▶ [Stored data]:
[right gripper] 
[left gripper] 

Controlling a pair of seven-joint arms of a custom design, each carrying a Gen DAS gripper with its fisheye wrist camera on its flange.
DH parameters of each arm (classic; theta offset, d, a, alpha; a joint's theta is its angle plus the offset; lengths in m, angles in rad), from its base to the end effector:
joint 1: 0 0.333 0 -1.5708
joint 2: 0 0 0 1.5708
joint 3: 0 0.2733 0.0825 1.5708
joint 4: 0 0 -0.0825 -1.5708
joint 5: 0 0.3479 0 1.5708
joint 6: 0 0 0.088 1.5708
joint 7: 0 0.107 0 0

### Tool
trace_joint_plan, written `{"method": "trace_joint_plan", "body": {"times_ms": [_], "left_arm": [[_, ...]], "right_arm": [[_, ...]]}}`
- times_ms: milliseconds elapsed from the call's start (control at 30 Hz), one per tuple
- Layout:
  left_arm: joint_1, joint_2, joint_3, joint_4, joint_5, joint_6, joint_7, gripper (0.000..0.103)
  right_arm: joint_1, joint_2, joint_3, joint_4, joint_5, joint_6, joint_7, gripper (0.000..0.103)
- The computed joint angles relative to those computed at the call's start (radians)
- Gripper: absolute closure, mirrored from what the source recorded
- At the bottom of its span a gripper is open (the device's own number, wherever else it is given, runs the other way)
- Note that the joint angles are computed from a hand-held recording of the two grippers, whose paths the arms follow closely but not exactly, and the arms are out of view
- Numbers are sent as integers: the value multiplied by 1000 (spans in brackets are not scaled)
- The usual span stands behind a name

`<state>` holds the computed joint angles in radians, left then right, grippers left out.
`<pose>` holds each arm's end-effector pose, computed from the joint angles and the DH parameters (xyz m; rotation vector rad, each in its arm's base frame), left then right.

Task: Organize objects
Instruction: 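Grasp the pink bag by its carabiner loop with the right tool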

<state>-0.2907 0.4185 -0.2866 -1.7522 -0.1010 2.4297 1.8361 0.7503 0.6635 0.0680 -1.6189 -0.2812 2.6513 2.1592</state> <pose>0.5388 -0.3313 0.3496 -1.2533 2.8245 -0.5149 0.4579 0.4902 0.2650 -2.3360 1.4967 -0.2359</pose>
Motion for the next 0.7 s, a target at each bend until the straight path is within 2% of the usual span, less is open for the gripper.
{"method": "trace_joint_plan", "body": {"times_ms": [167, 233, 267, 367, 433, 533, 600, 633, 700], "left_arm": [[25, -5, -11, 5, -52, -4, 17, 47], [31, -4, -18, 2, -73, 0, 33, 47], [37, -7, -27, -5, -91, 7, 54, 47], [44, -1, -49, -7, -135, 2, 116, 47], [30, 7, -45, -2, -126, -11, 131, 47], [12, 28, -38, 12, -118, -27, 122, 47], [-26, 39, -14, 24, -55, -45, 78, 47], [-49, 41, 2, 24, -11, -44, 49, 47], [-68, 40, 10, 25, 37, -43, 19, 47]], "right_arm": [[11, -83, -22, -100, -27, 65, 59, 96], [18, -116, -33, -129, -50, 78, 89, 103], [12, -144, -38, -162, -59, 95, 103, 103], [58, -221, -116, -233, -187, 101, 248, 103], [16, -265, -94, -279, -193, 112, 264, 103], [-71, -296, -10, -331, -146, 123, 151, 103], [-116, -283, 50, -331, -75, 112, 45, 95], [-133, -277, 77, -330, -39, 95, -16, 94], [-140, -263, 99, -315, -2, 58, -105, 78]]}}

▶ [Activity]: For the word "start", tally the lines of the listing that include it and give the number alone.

▶ [Written solution]: 2